▶ **Aim of the task**: Would you output the entries below only from the line containing "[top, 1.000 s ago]" through the line containing "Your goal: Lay", exactly as they stand and with both ends included?

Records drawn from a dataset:
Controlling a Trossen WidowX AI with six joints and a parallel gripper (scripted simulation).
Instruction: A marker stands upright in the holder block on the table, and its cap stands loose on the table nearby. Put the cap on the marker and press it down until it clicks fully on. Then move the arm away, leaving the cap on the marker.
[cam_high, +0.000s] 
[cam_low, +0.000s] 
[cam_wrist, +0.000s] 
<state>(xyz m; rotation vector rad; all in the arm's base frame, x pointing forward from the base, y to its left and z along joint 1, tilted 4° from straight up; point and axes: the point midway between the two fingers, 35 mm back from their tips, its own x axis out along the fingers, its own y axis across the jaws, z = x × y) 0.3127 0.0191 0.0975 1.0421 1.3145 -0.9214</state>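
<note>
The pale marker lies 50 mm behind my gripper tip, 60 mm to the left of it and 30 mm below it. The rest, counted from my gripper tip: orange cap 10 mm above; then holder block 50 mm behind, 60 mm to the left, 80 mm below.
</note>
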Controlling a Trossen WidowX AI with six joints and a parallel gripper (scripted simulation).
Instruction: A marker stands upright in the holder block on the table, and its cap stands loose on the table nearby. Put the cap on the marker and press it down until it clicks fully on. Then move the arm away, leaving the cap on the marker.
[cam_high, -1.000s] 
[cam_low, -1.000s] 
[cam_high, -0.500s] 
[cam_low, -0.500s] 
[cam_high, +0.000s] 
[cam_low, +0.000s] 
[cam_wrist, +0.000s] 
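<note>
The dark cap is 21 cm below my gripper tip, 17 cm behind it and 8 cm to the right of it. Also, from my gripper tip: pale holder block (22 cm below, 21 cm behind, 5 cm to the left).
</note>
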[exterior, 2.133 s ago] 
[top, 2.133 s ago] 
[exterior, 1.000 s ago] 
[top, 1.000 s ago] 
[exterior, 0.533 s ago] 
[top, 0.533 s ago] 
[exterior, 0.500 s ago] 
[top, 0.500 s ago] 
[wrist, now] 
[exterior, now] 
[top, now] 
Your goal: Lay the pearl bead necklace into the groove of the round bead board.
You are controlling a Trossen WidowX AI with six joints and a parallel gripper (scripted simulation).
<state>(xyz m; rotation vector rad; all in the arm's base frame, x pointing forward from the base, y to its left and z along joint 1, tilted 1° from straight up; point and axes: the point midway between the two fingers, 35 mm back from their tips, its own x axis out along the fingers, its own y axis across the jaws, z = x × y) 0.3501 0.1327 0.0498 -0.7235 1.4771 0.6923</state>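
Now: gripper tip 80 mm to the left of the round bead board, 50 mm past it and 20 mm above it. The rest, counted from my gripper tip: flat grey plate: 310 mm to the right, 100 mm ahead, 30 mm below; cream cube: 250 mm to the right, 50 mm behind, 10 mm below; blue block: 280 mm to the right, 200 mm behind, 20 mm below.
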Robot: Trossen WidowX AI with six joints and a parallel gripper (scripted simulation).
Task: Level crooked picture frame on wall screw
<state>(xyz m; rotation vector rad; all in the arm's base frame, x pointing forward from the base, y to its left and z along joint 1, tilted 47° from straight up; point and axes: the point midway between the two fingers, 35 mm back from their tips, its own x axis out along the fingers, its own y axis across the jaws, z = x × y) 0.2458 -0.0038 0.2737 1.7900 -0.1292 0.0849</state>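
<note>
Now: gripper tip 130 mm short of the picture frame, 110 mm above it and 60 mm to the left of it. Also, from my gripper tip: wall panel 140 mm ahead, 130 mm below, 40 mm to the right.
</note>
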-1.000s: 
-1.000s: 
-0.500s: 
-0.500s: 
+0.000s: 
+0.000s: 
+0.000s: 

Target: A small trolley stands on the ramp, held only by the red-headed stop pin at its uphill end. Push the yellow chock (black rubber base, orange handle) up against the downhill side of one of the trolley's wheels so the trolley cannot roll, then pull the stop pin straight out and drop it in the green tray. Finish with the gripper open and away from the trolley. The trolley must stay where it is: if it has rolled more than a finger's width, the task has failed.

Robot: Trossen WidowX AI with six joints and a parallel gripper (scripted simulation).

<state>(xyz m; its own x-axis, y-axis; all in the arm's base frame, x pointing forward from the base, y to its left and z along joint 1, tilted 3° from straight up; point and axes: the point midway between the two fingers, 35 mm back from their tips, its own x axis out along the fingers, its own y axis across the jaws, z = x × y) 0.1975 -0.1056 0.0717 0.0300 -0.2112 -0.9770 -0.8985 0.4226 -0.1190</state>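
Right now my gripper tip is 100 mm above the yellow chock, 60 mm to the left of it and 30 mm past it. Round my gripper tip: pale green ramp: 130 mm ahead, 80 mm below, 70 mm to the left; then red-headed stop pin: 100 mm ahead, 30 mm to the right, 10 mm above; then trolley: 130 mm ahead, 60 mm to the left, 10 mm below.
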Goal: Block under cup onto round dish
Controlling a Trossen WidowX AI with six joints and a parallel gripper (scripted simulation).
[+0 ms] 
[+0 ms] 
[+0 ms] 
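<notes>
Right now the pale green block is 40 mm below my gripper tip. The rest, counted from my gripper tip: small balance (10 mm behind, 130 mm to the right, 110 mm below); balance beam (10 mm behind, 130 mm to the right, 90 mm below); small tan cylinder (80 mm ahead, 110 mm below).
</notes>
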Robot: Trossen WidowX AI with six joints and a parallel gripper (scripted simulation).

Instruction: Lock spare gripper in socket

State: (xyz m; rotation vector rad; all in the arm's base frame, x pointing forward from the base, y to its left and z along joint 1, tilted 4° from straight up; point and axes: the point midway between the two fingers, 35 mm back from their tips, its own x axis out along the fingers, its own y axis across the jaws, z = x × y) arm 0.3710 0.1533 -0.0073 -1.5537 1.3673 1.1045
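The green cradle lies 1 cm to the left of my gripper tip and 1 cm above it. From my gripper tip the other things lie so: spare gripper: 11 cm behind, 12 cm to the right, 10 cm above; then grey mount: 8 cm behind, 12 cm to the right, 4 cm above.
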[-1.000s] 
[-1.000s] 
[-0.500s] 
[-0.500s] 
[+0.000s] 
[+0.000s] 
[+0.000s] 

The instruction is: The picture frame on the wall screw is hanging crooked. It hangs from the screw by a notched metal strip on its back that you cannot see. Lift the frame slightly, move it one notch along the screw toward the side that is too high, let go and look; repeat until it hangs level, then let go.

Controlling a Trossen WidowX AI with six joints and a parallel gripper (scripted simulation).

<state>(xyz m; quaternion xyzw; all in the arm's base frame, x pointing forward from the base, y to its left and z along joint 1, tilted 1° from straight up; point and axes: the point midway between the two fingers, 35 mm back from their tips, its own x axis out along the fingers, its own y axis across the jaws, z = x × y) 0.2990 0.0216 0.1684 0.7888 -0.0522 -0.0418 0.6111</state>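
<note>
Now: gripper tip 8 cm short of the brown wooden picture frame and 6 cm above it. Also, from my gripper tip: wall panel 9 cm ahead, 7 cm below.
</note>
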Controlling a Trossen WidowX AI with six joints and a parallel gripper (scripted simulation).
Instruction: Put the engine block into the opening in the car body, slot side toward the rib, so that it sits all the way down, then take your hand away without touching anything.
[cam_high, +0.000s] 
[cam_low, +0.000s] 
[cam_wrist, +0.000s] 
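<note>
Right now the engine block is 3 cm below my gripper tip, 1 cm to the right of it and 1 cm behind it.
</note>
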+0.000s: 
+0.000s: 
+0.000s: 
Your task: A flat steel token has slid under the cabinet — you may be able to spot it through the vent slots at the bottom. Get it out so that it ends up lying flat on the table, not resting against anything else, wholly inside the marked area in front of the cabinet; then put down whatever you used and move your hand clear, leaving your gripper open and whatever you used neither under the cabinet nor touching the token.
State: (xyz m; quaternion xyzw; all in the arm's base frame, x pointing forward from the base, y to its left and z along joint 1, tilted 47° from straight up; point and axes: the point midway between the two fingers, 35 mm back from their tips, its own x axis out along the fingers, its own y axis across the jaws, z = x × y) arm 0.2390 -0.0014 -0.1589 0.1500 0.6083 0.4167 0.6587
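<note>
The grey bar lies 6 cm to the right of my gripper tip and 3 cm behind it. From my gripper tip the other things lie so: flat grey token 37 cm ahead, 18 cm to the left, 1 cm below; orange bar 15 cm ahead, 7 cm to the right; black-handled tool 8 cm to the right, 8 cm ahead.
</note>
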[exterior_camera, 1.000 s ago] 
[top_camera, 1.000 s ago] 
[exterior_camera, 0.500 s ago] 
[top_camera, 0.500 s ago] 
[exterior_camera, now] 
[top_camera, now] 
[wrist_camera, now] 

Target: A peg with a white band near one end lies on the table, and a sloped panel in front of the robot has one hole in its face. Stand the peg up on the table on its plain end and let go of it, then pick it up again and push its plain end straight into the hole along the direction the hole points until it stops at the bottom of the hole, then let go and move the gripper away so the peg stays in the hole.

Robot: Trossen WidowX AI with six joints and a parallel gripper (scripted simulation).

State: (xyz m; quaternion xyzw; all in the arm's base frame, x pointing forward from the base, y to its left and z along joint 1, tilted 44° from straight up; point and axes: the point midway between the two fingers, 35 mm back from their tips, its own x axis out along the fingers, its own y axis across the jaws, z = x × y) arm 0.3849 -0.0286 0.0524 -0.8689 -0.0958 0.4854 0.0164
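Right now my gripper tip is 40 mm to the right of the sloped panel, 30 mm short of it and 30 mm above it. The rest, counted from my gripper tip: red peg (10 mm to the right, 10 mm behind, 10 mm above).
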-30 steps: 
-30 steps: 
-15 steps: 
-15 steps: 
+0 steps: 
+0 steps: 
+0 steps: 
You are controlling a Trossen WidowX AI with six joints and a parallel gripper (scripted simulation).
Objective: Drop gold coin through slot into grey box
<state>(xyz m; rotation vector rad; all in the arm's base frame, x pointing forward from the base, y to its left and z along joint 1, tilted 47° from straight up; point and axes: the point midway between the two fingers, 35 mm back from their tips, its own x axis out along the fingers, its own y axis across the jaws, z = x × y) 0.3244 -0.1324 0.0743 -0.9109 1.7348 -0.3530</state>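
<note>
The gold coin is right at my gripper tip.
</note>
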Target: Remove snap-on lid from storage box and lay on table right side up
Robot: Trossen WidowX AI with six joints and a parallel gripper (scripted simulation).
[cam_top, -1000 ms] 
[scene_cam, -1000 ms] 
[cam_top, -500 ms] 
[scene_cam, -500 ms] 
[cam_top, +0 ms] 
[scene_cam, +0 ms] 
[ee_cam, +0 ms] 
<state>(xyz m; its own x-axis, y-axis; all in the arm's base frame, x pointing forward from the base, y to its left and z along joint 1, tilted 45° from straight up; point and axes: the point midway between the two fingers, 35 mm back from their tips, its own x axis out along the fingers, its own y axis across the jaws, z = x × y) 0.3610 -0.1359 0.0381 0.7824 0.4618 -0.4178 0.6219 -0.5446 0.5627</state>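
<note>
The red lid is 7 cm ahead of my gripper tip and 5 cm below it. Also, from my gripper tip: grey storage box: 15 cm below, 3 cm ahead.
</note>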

▶ **Task response**:
[top, 1.000 s ago] 
[exterior, 0.533 s ago] 
[top, 0.533 s ago] 
[exterior, 0.500 s ago] 
[top, 0.500 s ago] 
[wrist, now] 
[exterior, now] 
[top, now] 
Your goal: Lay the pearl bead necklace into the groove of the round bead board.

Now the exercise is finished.